Task instructions: If a record below holds a picture, leave the picture out and copy the rest exactly.

#### Data supplied ####

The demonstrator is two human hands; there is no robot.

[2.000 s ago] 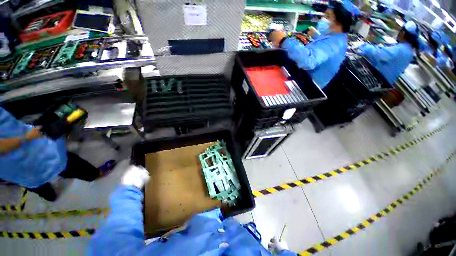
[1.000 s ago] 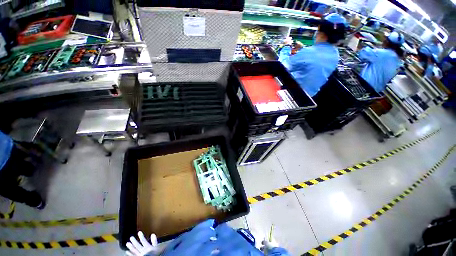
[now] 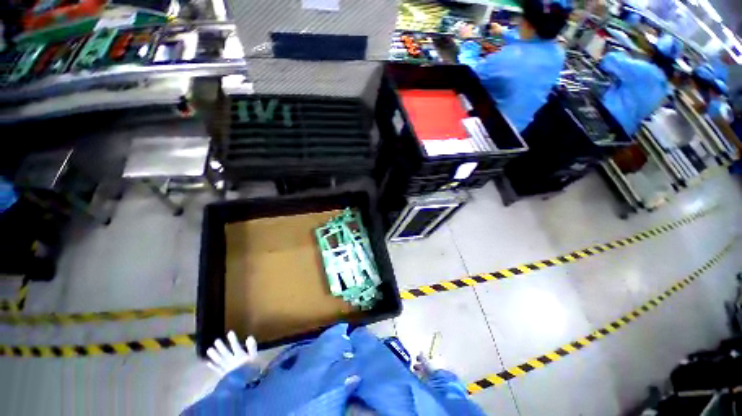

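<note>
A black bin [image 3: 213, 268] with a brown cardboard base stands in front of me. A pile of pale green frames [image 3: 348, 258] lies in its right part. My left hand [image 3: 231, 353], in a white glove, is spread and empty at the bin's near left corner. My right hand [image 3: 423, 366], small and partly hidden by the sleeve, is to the right of my body with a thin yellow stick [image 3: 434, 343] standing up from it.
Behind the bin are stacked black trays [image 3: 297, 146] and a grey machine. A black tote [image 3: 390, 122] with red and white contents stands at back right. A metal stool [image 3: 167, 156] and conveyor rail [image 3: 122, 81] are left. People in blue smocks work at right. Striped tape crosses the floor.
The person at the left has moved almost out of view. My left hand has come back from the bin's left side to its near left corner, fingers now spread. The frames lie as before.
</note>
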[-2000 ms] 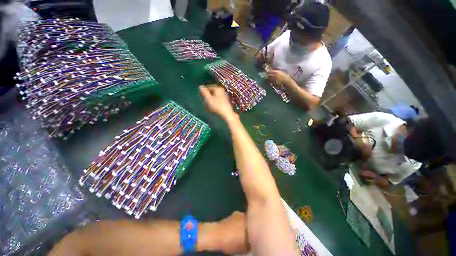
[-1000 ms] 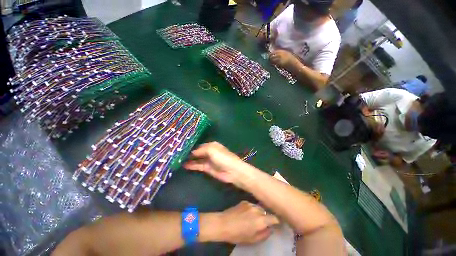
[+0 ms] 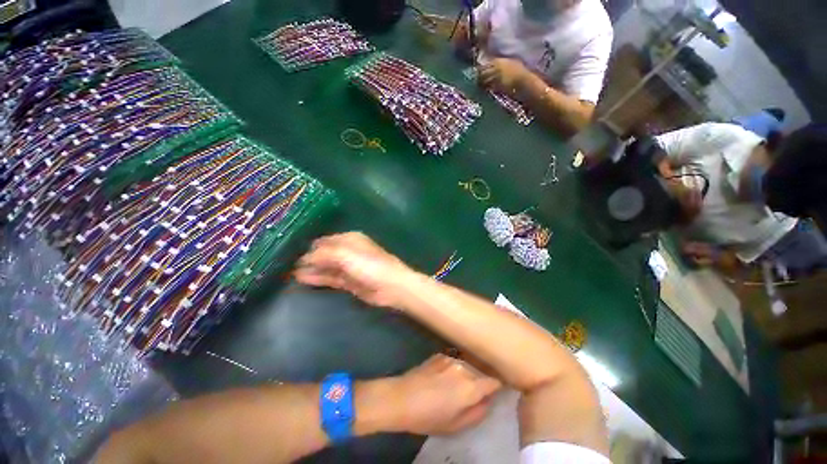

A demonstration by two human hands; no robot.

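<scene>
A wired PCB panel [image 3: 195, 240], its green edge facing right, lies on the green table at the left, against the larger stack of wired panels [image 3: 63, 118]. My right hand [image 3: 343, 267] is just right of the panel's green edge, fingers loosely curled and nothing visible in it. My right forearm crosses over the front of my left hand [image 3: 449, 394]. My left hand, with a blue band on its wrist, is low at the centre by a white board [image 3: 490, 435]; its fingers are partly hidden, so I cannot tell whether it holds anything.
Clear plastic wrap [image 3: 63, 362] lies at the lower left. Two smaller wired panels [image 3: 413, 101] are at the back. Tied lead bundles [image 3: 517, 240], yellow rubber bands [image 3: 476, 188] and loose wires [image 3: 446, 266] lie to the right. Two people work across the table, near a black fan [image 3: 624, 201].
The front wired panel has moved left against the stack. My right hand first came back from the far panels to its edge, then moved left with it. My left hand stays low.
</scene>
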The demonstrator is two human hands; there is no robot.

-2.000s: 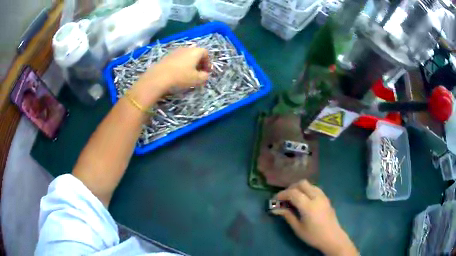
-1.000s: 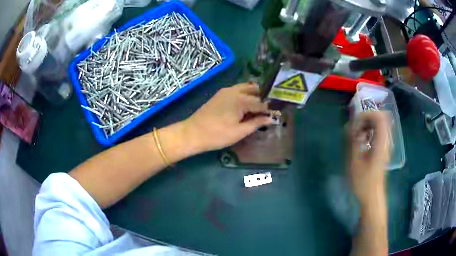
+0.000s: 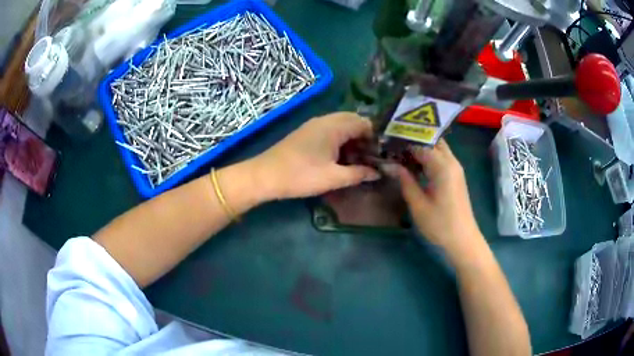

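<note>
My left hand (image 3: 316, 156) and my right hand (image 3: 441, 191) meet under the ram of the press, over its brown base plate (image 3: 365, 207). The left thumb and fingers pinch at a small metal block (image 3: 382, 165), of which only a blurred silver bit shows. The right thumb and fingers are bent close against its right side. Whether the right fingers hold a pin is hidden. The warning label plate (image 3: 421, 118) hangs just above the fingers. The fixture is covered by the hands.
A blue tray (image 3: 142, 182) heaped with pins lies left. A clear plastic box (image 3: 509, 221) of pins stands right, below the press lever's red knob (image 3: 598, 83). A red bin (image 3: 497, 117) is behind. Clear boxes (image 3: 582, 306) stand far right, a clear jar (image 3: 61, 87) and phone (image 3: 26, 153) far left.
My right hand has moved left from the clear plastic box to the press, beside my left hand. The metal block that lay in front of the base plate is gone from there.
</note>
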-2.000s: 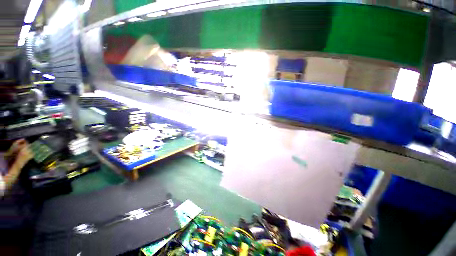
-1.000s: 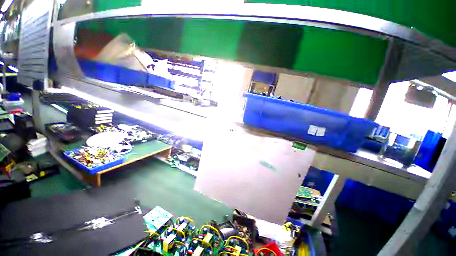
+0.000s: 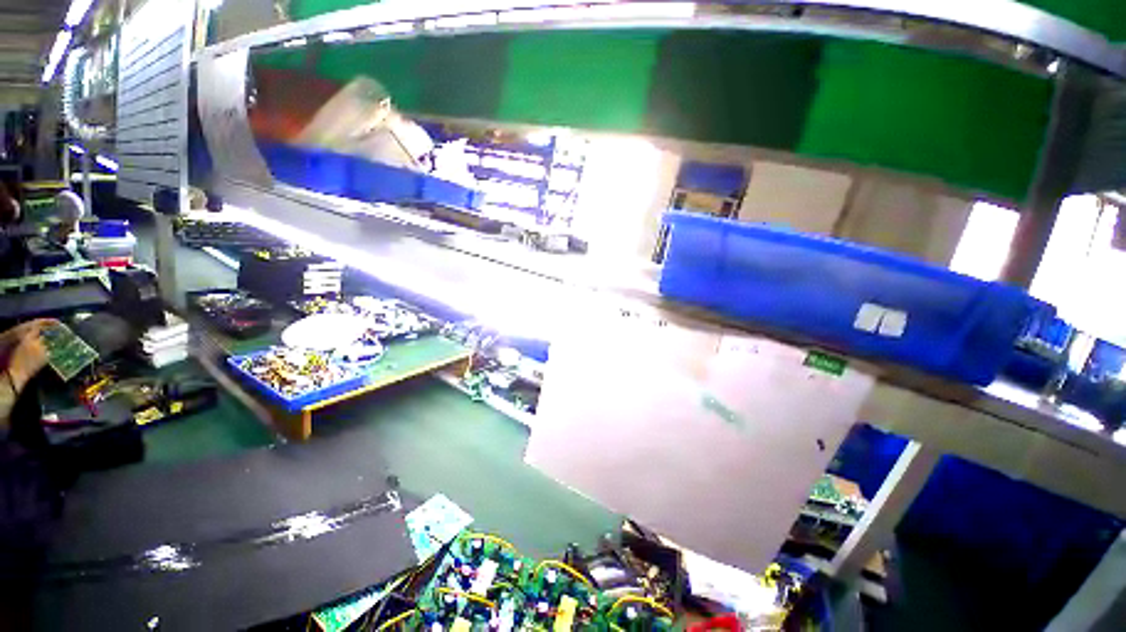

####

Solution below:
The demonstrator is two human hands; there is no robot.

[2.000 s ago] 
[1.000 s ago] 
[now] 

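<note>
A black bin [image 3: 213, 268] with a brown cardboard base stands in front of me. A pile of pale green frames [image 3: 348, 258] lies in its right part. My left hand [image 3: 231, 353], in a white glove, is spread and empty at the bin's near left corner. My right hand [image 3: 423, 366], small and partly hidden by the sleeve, is to the right of my body with a thin yellow stick [image 3: 434, 343] standing up from it.
Behind the bin are stacked black trays [image 3: 297, 146] and a grey machine. A black tote [image 3: 390, 122] with red and white contents stands at back right. A metal stool [image 3: 167, 156] and conveyor rail [image 3: 122, 81] are left. People in blue smocks work at right. Striped tape crosses the floor.
The person at the left has moved almost out of view. My left hand has come back from the bin's left side to its near left corner, fingers now spread. The frames lie as before.
</note>
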[-2000 ms] 
[-1000 ms] 
[+0 ms] 

A demonstration by two human hands; no robot.

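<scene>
A wired PCB panel [image 3: 195, 240], its green edge facing right, lies on the green table at the left, against the larger stack of wired panels [image 3: 63, 118]. My right hand [image 3: 343, 267] is just right of the panel's green edge, fingers loosely curled and nothing visible in it. My right forearm crosses over the front of my left hand [image 3: 449, 394]. My left hand, with a blue band on its wrist, is low at the centre by a white board [image 3: 490, 435]; its fingers are partly hidden, so I cannot tell whether it holds anything.
Clear plastic wrap [image 3: 63, 362] lies at the lower left. Two smaller wired panels [image 3: 413, 101] are at the back. Tied lead bundles [image 3: 517, 240], yellow rubber bands [image 3: 476, 188] and loose wires [image 3: 446, 266] lie to the right. Two people work across the table, near a black fan [image 3: 624, 201].
The front wired panel has moved left against the stack. My right hand first came back from the far panels to its edge, then moved left with it. My left hand stays low.
</scene>
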The demonstrator is two human hands; there is no robot.

-2.000s: 
-1.000s: 
+0.000s: 

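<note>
My left hand (image 3: 316, 156) and my right hand (image 3: 441, 191) meet under the ram of the press, over its brown base plate (image 3: 365, 207). The left thumb and fingers pinch at a small metal block (image 3: 382, 165), of which only a blurred silver bit shows. The right thumb and fingers are bent close against its right side. Whether the right fingers hold a pin is hidden. The warning label plate (image 3: 421, 118) hangs just above the fingers. The fixture is covered by the hands.
A blue tray (image 3: 142, 182) heaped with pins lies left. A clear plastic box (image 3: 509, 221) of pins stands right, below the press lever's red knob (image 3: 598, 83). A red bin (image 3: 497, 117) is behind. Clear boxes (image 3: 582, 306) stand far right, a clear jar (image 3: 61, 87) and phone (image 3: 26, 153) far left.
My right hand has moved left from the clear plastic box to the press, beside my left hand. The metal block that lay in front of the base plate is gone from there.
</note>
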-2.000s: 
-1.000s: 
+0.000s: 

What this exercise required has been given in full.